→ **TASK REQUIREMENTS**: Read the lines below, and copy any that contain the string "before".

(DATASET EXTRACT)

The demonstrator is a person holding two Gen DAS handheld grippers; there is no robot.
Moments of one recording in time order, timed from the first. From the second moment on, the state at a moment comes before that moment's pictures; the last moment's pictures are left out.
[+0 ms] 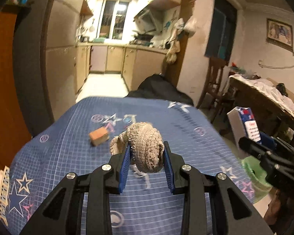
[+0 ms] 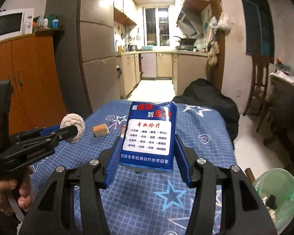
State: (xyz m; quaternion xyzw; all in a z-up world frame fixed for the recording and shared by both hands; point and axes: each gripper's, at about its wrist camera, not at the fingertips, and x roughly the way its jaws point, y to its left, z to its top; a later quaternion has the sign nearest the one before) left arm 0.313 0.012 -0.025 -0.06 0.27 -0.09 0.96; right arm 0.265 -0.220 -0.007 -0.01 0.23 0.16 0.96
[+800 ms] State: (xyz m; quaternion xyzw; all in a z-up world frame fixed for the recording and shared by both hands) left arm 0.283 -0.232 0.018 0.01 0.25 -0.26 0.93; right arm 0.217 -0.401 0.005 0.01 0.23 -0.01 0.97
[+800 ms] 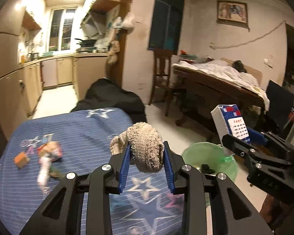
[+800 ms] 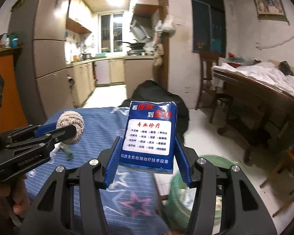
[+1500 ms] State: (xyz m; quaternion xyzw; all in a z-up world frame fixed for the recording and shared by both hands) left arm 0.364 -0.421 -0.030 0.02 0.35 -0.40 0.85; right arm 0.255 -0.556 -0.049 0.08 0.37 -0.07 0.92
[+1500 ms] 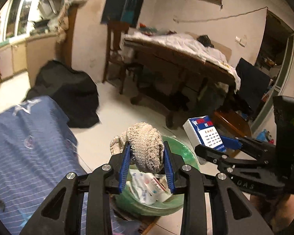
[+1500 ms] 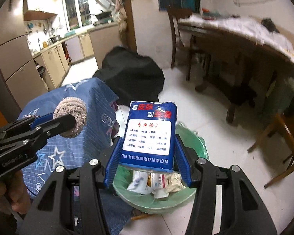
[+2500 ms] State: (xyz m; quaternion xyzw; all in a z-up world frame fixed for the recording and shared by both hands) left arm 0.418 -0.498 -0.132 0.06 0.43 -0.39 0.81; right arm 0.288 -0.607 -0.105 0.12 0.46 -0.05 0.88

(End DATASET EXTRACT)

→ **OUTPUT FOR THIS EXERCISE**:
Moments of one recording in time order, timed from the first. From the second moment on, the state at a moment comes before that moment's pictures; the last moment's pictures are left out.
State: (xyz m; quaternion xyzw; all in a z-up world frame fixed for the recording and shared by both hands; point and axes: each gripper's, at about its wrist camera, not at the fingertips, and x roughly the way its jaws point, y to its left, z to its top; a later quaternion has the sign nearest the one before) left arm 0.313 0.012 -0.025 -0.06 0.27 -0.09 0.96; right arm 0.265 -0.220 -0.007 -0.01 0.23 0.16 0.96

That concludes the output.